Each time a line of the listing holds "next", copy that line.

[[ Supplied data, beginning ]]

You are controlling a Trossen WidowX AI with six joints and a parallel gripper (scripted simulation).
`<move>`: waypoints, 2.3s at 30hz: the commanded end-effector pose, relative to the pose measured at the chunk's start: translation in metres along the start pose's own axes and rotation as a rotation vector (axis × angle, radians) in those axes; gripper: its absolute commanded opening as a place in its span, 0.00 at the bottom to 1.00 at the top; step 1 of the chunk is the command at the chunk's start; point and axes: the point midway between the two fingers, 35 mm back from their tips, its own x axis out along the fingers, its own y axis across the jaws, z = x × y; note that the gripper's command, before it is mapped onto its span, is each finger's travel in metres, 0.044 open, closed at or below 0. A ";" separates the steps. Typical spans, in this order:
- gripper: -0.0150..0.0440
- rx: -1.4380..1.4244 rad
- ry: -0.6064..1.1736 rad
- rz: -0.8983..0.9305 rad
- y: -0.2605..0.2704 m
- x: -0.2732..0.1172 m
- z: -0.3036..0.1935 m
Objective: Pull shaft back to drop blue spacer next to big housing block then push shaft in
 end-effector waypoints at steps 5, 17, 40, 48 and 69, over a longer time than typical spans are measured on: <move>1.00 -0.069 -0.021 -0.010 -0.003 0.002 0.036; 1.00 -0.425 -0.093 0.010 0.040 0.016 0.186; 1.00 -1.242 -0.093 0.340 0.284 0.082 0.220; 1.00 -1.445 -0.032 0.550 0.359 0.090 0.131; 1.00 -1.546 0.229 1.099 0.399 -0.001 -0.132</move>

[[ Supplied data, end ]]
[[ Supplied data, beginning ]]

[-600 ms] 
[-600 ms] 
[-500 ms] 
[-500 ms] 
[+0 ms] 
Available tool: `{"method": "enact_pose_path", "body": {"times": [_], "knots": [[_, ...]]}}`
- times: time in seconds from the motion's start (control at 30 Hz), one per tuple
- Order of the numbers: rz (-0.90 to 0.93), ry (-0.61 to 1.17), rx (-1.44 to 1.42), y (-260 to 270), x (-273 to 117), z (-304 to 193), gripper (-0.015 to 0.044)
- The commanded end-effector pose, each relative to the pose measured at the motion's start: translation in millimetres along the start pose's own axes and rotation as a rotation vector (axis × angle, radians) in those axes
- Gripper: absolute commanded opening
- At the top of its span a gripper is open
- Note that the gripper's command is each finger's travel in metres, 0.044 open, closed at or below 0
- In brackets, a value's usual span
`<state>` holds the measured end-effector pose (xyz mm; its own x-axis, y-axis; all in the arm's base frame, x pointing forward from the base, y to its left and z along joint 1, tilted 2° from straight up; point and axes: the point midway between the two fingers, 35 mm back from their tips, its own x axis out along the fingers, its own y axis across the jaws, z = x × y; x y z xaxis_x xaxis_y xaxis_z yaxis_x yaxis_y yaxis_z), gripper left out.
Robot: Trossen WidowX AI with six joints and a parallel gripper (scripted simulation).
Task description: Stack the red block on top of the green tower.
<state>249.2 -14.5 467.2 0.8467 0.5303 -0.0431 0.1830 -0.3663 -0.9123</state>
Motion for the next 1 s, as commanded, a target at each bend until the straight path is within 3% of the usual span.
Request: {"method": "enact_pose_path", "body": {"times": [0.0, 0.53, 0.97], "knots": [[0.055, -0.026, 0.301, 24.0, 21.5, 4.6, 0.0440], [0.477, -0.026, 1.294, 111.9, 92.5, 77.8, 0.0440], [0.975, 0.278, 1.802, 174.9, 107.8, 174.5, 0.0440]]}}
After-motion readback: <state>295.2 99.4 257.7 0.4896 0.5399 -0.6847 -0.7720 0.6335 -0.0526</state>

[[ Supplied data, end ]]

_Answer section_
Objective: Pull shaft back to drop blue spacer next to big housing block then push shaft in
Motion for the next 1 s, as commanded, a target at each bend until the straight path is within 3% of the usual span.

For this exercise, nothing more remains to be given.